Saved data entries
+++

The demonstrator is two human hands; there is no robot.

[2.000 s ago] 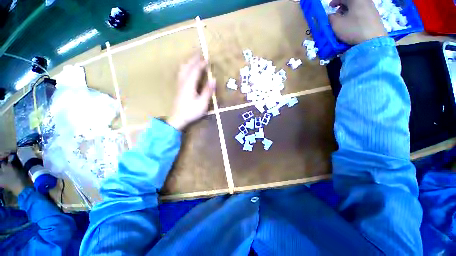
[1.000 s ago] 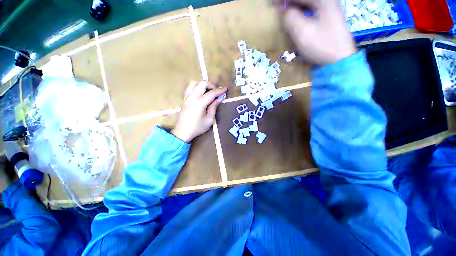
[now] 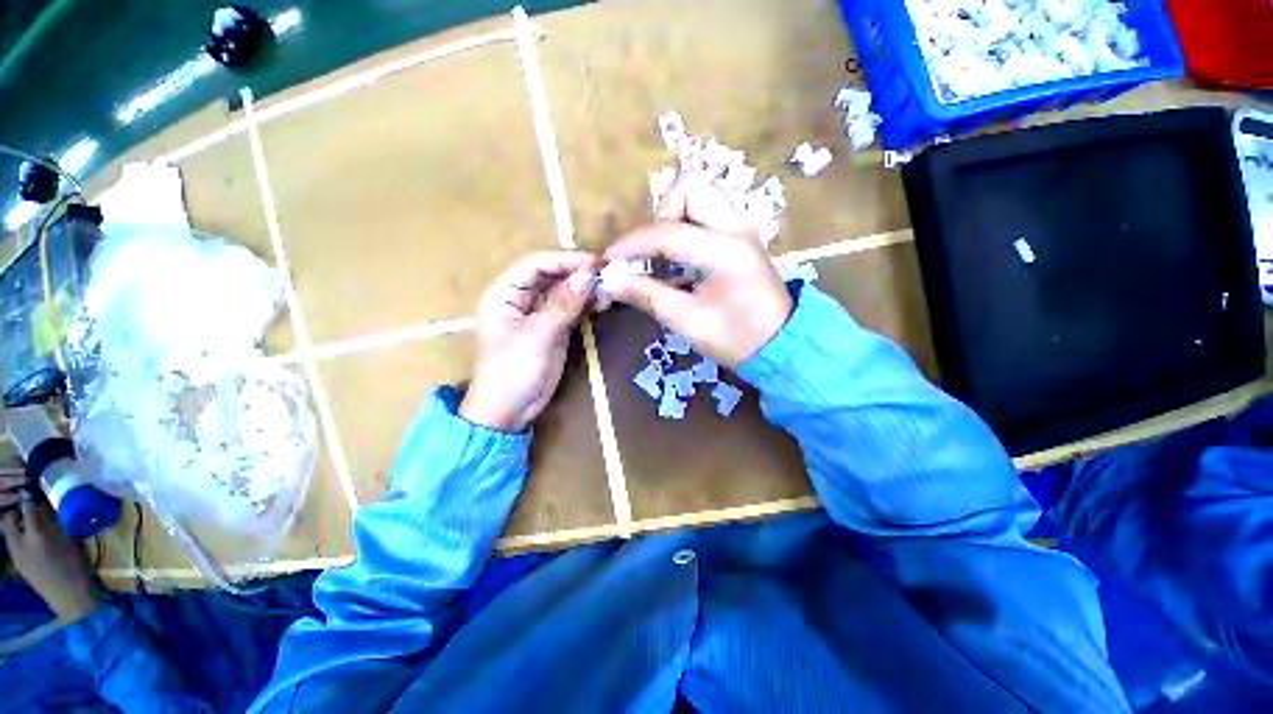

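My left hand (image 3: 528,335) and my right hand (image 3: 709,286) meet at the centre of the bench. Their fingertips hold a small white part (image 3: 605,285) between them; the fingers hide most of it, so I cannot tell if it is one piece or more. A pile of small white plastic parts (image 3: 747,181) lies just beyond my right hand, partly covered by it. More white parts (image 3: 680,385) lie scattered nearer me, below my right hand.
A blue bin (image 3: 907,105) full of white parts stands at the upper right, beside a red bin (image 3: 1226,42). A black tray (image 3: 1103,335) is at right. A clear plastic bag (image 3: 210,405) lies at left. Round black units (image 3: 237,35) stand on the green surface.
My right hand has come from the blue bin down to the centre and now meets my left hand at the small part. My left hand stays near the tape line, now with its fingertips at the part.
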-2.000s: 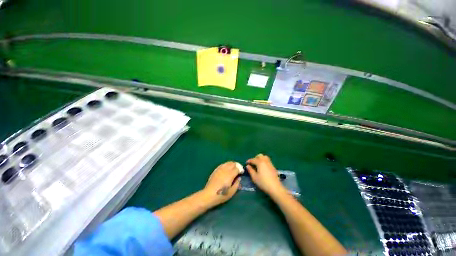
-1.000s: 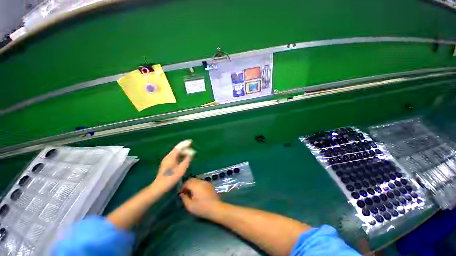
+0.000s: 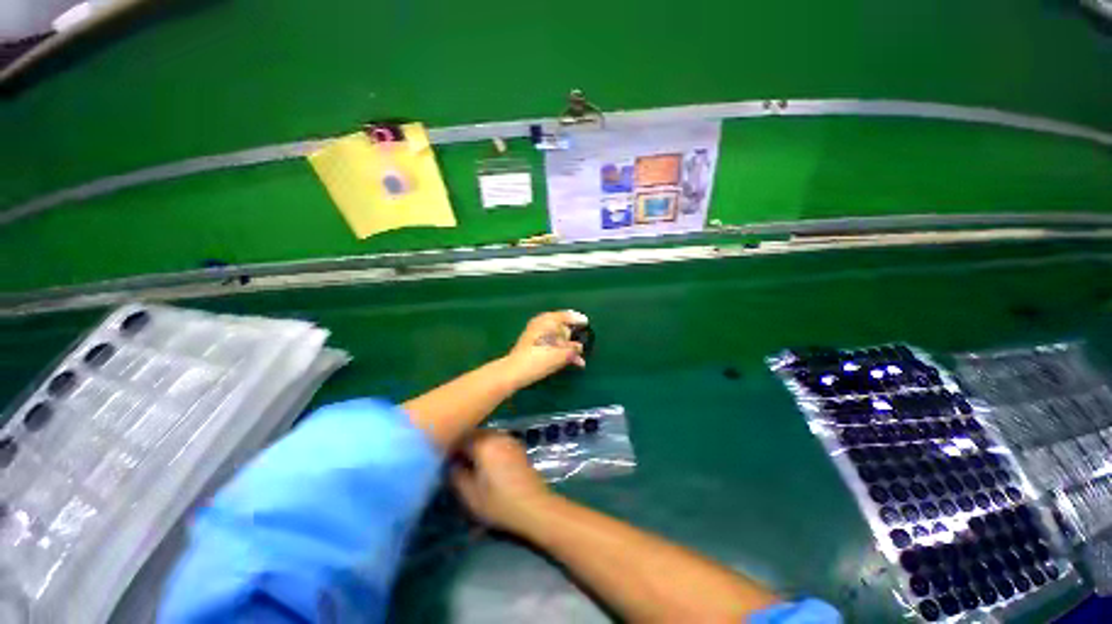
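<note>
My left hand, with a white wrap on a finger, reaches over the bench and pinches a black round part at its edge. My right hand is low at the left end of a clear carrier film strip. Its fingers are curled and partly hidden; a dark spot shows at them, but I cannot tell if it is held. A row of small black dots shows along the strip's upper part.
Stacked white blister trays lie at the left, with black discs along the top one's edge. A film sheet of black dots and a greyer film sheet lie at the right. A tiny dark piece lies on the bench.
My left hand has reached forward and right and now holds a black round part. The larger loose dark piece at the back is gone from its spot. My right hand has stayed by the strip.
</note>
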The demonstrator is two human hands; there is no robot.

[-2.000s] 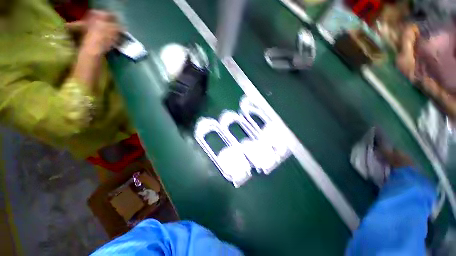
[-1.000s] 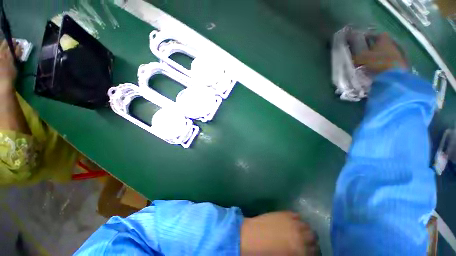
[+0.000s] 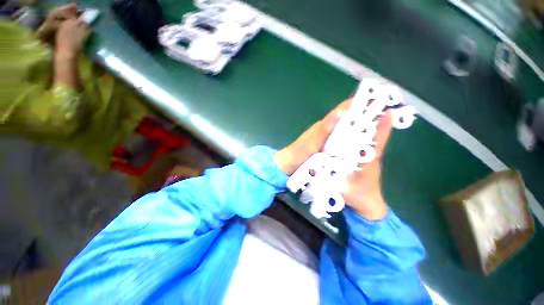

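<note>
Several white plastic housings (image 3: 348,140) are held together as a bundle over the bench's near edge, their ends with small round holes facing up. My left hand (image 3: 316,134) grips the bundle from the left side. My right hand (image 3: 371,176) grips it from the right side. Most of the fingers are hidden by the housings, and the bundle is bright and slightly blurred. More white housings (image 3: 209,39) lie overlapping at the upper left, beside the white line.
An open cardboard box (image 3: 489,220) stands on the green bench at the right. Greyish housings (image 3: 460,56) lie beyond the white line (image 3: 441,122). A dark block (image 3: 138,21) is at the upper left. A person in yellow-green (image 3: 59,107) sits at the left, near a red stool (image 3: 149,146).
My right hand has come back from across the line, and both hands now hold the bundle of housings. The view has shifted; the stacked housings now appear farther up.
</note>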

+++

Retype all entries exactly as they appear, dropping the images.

The demonstrator is two human hands; there is no robot.

[2.000 s ago] 
[1.000 s ago] 
[now] 

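My left hand (image 3: 528,335) and my right hand (image 3: 709,286) meet at the centre of the bench. Their fingertips hold a small white part (image 3: 605,285) between them; the fingers hide most of it, so I cannot tell if it is one piece or more. A pile of small white plastic parts (image 3: 747,181) lies just beyond my right hand, partly covered by it. More white parts (image 3: 680,385) lie scattered nearer me, below my right hand.
A blue bin (image 3: 907,105) full of white parts stands at the upper right, beside a red bin (image 3: 1226,42). A black tray (image 3: 1103,335) is at right. A clear plastic bag (image 3: 210,405) lies at left. Round black units (image 3: 237,35) stand on the green surface.
My right hand has come from the blue bin down to the centre and now meets my left hand at the small part. My left hand stays near the tape line, now with its fingertips at the part.
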-2.000s: 
-1.000s: 
+0.000s: 
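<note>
My left hand, with a white wrap on a finger, reaches over the bench and pinches a black round part at its edge. My right hand is low at the left end of a clear carrier film strip. Its fingers are curled and partly hidden; a dark spot shows at them, but I cannot tell if it is held. A row of small black dots shows along the strip's upper part.
Stacked white blister trays lie at the left, with black discs along the top one's edge. A film sheet of black dots and a greyer film sheet lie at the right. A tiny dark piece lies on the bench.
My left hand has reached forward and right and now holds a black round part. The larger loose dark piece at the back is gone from its spot. My right hand has stayed by the strip.
</note>
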The demonstrator is two human hands; there is no robot.

[-2.000s] 
[-1.000s] 
[+0.000s] 

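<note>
Several white plastic housings (image 3: 348,140) are held together as a bundle over the bench's near edge, their ends with small round holes facing up. My left hand (image 3: 316,134) grips the bundle from the left side. My right hand (image 3: 371,176) grips it from the right side. Most of the fingers are hidden by the housings, and the bundle is bright and slightly blurred. More white housings (image 3: 209,39) lie overlapping at the upper left, beside the white line.
An open cardboard box (image 3: 489,220) stands on the green bench at the right. Greyish housings (image 3: 460,56) lie beyond the white line (image 3: 441,122). A dark block (image 3: 138,21) is at the upper left. A person in yellow-green (image 3: 59,107) sits at the left, near a red stool (image 3: 149,146).
My right hand has come back from across the line, and both hands now hold the bundle of housings. The view has shifted; the stacked housings now appear farther up.
</note>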

Nothing further belongs to this answer.